Date: Wed, 29 Jul 2009 12:05:58 -0400
Sender: mallman@icir.org
Message-Id: <20090729160559.122DF3884F5@lawyers.icir.org>
Cc: "tcpm@ietf.org" <tcpm@ietf.org>
Subject: Re: [tcpm] initial RTO (was Re: Tuning TCP parameters for the 21st century)
X-BeenThere: tcpm@ietf.org
X-Mailman-Version: 2.1.9
Precedence: list
Reply-To: mallman@icir.org
List-Id: TCP Maintenance and Minor Extensions Working Group <tcpm.ietf.org>
List-Unsubscribe: <https://www.ietf.org/mailman/listinfo/tcpm>, <mailto:tcpm-request@ietf.org?subject=unsubscribe>
List-Archive: <http://www.ietf.org/mail-archive/web/tcpm>
List-Post: <mailto:tcpm@ietf.org>
List-Help: <mailto:tcpm-request@ietf.org?subject=help>
List-Subscribe: <https://www.ietf.org/mailman/listinfo/tcpm>, <mailto:tcpm-request@ietf.org?subject=subscribe>
X-List-Received-Date: Wed, 29 Jul 2009 16:06:06 -0000

> I can think of a number of variations.

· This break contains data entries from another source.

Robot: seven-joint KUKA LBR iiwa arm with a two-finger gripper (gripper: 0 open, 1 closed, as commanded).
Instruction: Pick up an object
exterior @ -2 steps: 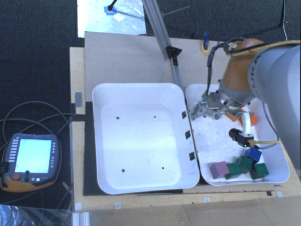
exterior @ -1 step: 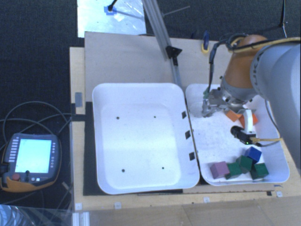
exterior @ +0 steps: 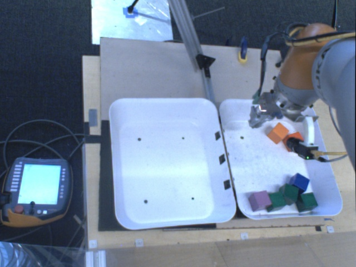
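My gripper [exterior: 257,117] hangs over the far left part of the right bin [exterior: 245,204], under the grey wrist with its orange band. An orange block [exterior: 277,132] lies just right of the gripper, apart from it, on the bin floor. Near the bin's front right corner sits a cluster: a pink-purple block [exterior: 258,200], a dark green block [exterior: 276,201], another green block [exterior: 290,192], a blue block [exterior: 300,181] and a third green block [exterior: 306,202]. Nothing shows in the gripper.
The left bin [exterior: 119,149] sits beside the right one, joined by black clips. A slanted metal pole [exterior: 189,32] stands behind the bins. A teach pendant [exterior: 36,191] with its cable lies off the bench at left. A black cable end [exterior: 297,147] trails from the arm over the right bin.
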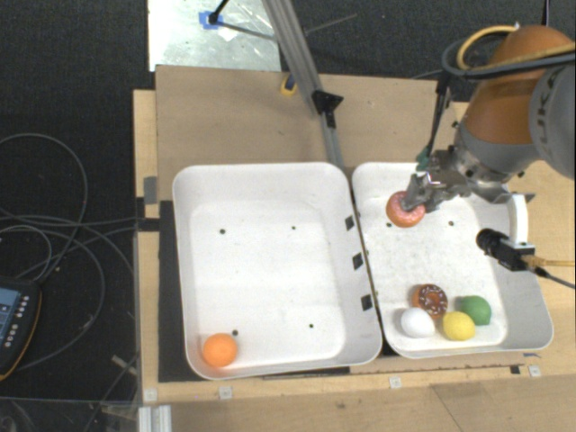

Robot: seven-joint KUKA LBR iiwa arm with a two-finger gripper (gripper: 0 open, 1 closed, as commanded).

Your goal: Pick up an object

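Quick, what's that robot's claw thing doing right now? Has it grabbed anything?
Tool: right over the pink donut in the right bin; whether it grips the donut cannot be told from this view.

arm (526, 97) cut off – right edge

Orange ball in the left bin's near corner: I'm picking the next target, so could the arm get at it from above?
Probably yes: the round orange ball lies alone, open from above, though tight against the left white bin's corner walls.
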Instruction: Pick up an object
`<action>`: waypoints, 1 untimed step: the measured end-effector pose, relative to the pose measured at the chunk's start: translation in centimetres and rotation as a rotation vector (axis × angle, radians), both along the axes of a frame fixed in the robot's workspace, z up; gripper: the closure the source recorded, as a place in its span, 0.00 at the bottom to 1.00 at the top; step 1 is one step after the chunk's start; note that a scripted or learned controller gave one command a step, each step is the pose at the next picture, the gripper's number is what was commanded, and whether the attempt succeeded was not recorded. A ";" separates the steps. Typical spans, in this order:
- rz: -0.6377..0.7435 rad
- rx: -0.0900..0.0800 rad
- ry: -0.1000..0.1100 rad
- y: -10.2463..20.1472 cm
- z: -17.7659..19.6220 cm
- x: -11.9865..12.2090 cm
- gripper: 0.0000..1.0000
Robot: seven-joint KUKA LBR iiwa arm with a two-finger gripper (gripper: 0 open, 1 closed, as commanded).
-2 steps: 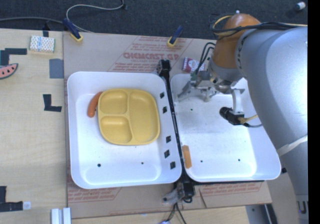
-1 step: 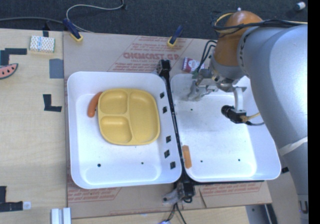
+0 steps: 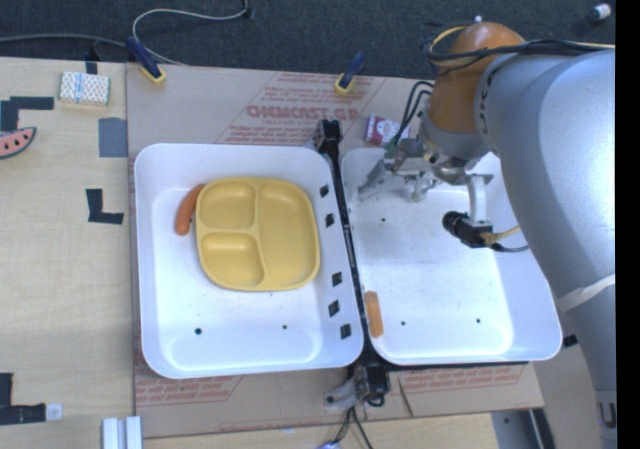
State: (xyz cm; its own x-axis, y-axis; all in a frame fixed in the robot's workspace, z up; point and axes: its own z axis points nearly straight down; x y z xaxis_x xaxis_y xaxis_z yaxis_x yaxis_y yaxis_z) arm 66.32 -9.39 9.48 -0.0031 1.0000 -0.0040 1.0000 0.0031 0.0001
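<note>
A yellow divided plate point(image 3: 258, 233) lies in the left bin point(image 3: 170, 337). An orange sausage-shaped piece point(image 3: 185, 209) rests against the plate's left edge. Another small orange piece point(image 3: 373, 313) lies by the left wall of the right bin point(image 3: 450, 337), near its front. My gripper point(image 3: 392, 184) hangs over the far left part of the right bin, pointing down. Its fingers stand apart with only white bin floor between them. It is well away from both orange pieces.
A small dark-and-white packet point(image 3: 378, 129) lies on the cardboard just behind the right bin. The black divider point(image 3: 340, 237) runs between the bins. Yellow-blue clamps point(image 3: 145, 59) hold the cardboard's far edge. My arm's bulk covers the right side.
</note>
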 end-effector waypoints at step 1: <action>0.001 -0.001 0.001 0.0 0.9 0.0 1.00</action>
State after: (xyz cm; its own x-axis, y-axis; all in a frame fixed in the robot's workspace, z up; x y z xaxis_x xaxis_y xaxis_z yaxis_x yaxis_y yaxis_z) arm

The one-shot 1-sec-initRTO idea
> you described above also came through my mind but the drawback is you
> only get one-shot even though we know statistically > 98% of
> connections have RTT < 1 sec so most likely the continuous use of
> 1-sec-initRTO will turn out to be better. (A counter argument might be
> one-shot is "good enough", benefitting > 90% of the cases
> statistically...) The advantage of it is its simplicity, restricting
> the max # of spurious retransmissions caused by the reduced initRTO to
> 1, and obviously avoiding the RTO hell problem.

Two responses to "one shot":

(1) Yes, one-shot ought to be enough.  Considering losing the SYN,
    retransmitting it using an initRTO of 1sec and reseting the initRTO
    to 3sec.  Now, if there is actually loss in the first RTT of data
    transmission talking about fine-grained performance (i.e., that we
    can get from using 1sec again instead of 3sec) doesn't make a lot of
    sense because 1sec vs. 3sec doesn't matter because performance is
    going to suck no matter what.  So, why bother with anything terribly
    "smart" here?

(2) Using the numbers on your slides it seems to me that the fraction of
    hosts with an RTT of > 1sec is roughly the same as the SYN
    retransmit rate (at an RTT of 3sec, I assume).  To me that says that
    if you use an initRTO of 1sec and then retransmit then the reason
    for that retransmit is just as likely to be loss as it is to be a
    long path.  So, your approach of preferring more than one-shot
    assumes loss.  But, I don't see the measurements you gave as
    suggesting that is the right approach.  The notion of going back to
    3sec just sort of punts.  I.e., the notion is that we have hit a
    situation whereby we don't know what is going on and so let's not
    dogmatically try to push forward, but let's throw up our hands and
    try to do things that ultimately will figure out what is going on.
    And, further, one mistake does not propagate.

So, for me one-shot is just about the right balance here.  Any more than
that we're getting into the corner of a corner case and further in that
corner the empirical evidence is not suggestive of a clear path.  So,
let's just do something that will allow the protocol to get a handle on
things as they are in the specific situation and not try to make guesses
that propagate further.

allman